- Propriété intellectuelle Lyon : La marque constituée par la forme du produit : attention à la valeur substantielle !

La marque constituée par la forme du produit : attention à la valeur substantielle !

« Les signes constitués exclusivement par la forme du produit, qui lui confère sa valeur substantielle, sont exclus de la protection du droit des marques », est venu dire le TGI de Paris, ce 31 mars 2016 (TGI Paris, 3ème ch., 1ère sect., n° 2015/03632), dans le droit fil d’une jurisprudence européenne à présent bien établie (TPI, 6 oct. 2011, aff. Bang & Olufsen, T-508/08 ; CJUE, 18 sept. 2014, aff. Tripp Trapp, C-205/13).


Qu’est-ce que la forme qui donne sa valeur substantielle au produit, en l’espèce à une montre sur laquelle est apposé en noir l’élément verbal « ICE » sur le cadran ?


C’est le comportement du consommateur qui éclaire cette notion sibylline :


- si la forme n’est pas déterminante de son choix, qu’elle ne revêt pas à ses yeux la première caractéristique qu’il recherche, la valeur substantielle qui lui fera choisir ce produit plutôt qu’un autre : dans ce cas, la marque est valable. En effet, la forme ne sert qu’à distinguer un produit d’un autre.


- en revanche, s’il se détermine « essentiellement » (terme retenu par les juges) en raison de la forme même du produit, c’est que cette forme donne sa valeur substantielle au produit et dans ce cas alors, la protection au titre du droit des marques sera refusée. 

 

En d’autres termes, l’exclusion joue donc lorsque l’esthétique de la forme, son design, etc. déterminent la valeur intrinsèque marchande du produit.


Dans le cas d’espèce, le tribunal dit que si force est de constater que le signe en cause comprend, outre une forme de montre, l’élément verbal « ICE » apposé sur le cadran de la montre, il n’en reste pas moins que l’élément dominant est constitué par la forme du produit qui confère sa valeur substantielle à celui-ci.


En témoigne :


- le fait que les campagnes promotionnelles dont la société ICE IP justifie, mettent exclusivement en valeur le design de la montre à l’exclusion de tout autre élément. 

 

- le fait que la description du modèle ICE corresponde en tous points au signe déposé à titre de marque : — le bracelet en silicone entoure et rejoint le cadran en un seul tenant, de manière uniforme sans qu’aucune démarcation ne soit visible, le cadran de la montre y paraissant enchâssé. — le bracelet plus fin que le cadran est de la même couleur que le fond du cadran. — la tranche du boîtier est extra-fine, le dos de celui-ci étant apparent et de couleur métallisée. — les heures sont indiquées par des traits dans le cadran de la montre.

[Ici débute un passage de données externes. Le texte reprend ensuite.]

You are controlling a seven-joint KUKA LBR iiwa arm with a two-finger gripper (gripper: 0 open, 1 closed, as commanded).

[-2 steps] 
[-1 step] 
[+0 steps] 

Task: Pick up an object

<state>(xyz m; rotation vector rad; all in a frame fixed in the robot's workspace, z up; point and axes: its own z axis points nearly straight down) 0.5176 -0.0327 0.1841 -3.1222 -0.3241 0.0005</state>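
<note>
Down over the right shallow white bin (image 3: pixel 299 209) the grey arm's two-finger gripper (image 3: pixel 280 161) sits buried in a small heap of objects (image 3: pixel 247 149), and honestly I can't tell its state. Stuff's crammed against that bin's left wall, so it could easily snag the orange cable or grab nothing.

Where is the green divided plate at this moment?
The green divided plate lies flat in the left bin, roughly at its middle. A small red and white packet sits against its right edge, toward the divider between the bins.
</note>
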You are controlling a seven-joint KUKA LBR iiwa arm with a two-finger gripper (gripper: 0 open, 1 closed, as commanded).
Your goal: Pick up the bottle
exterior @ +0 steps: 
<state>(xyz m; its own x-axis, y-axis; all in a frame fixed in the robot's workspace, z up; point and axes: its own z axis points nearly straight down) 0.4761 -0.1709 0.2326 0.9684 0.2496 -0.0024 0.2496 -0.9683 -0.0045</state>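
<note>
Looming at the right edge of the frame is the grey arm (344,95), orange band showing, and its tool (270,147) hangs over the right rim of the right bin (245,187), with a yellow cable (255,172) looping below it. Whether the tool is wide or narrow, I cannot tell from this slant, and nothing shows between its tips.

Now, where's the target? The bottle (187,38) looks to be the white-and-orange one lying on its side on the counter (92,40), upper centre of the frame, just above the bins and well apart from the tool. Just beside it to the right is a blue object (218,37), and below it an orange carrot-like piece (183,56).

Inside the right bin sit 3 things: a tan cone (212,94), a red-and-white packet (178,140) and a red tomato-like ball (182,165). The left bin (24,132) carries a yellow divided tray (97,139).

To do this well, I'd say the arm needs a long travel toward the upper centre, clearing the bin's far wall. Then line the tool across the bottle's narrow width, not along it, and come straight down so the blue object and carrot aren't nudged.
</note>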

- le fait que le signe ICE WATCH reproduit sur le passant du bracelet ne soit pas lisible au dépôt et celui reproduit sur le cadran soit d’une taille insignifiante en rapport avec celle de la montre.

 

Il en résulte que le caractère distinctif de cet élément verbal n’est pas de nature à conférer à l’ensemble du signe un caractère distinctif susceptible d’assurer à la marque sa fonction essentielle d’identification de l’origine du produit et de distinction sans confusion possible avec ceux d’une autre provenance auprès du public pertinent qui est en l’espèce l’acheteur de montre d’attention moyenne.


Par sa stratégie marketing, toute basée sur la mise en avant de la forme de son produit, le titulaire du droit laisse considérer que là réside pour lui la valeur substantielle de sa montre. 

 

Il s’en suit qu’en déposant à titre de marque un signe se confondant avec le produit qu’elle désigne, la société ICE IP n’a pas entendu disposer d’une marque lui permettant de distinguer ses produits de ceux de ses concurrents, mais a recherché à assurer à son modèle de montre, par le biais du droit des marques, une protection potentiellement perpétuelle lui permettant de s’opposer à tout usage par ses concurrents d’une forme identique ou similaire à celle que revêt son produit. L’intérêt général commande d’éviter l’appropriation perpétuelle par un opérateur économique d’une forme nécessaire à ses concurrents pour leurs propres produits, au détriment de la liberté du commerce et de l’industrie.

 

 

L’enregistrement et la protection des marques tridimensionnelles risquent de devenir très difficiles, voire impossibles ! Mieux vaut y réfléchir à deux fois si l’on ne veut pas prendre une douche froide, voire glacée ! 


 

Conclusion. – La société B PLUS défenderesse au procès, n’était pas contrefactrice de ce chef. Elle peut, en toute sérénité et légalité, continuer de concevoir et distribuer des objets publicitaires à destination des professionnels et commercialiser notamment une montre personnalisable sur laquelle les clients peuvent faire inscrire leur logo.